» **Instructions for the task**: Once you reach the line that holds "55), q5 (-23" in the listing below, output it and every line after it through the line that holds "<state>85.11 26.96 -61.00", word for word.

─── Source data

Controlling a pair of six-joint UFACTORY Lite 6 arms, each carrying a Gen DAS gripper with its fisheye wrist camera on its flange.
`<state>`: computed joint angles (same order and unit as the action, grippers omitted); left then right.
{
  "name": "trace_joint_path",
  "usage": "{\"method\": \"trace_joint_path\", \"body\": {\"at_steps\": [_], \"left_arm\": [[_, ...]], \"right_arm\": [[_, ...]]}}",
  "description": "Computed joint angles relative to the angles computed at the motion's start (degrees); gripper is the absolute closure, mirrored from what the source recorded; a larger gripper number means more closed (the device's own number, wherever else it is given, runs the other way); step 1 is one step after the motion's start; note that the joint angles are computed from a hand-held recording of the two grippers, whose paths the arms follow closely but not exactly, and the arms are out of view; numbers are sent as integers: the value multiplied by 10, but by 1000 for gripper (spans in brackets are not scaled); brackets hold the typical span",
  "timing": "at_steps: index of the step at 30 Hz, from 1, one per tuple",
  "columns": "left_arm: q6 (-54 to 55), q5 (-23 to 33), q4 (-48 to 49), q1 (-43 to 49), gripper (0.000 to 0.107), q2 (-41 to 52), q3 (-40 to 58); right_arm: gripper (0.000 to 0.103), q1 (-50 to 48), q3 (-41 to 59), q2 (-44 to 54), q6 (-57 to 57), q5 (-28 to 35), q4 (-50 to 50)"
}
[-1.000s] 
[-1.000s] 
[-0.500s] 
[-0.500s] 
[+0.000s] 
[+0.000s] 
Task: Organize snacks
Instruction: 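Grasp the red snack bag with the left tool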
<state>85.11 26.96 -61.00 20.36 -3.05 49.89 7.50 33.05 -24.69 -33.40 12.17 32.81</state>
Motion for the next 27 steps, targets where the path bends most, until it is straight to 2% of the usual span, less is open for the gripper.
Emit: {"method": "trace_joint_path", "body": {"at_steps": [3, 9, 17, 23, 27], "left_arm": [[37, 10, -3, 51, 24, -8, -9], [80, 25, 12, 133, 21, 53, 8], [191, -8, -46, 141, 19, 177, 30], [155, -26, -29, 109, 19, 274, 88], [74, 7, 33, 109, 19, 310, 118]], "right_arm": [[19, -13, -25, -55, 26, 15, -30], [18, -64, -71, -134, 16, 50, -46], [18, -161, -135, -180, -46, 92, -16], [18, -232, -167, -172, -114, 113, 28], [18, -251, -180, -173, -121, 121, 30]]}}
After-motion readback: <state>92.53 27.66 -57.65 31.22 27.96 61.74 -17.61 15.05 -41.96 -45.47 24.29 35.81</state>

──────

» **Solution below**:
  "columns": "left_arm: q6 (-54 to 55), q5 (-23 to 33), q4 (-48 to 49), q1 (-43 to 49), gripper (0.000 to 0.107), q2 (-41 to 52), q3 (-40 to 58); right_arm: gripper (0.000 to 0.103), q1 (-50 to 48), q3 (-41 to 59), q2 (-44 to 54), q6 (-57 to 57), q5 (-28 to 35), q4 (-50 to 50)"
}
[-1.000s] 
[-1.000s] 
[-0.500s] 
[-0.500s] 
[+0.000s] 
[+0.000s] 
Task: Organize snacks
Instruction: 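Grasp the red snack bag with the left tool
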<state>85.11 26.96 -61.00 20.36 -3.05 49.89 7.50 33.05 -24.69 -33.40 12.17 32.81</state>

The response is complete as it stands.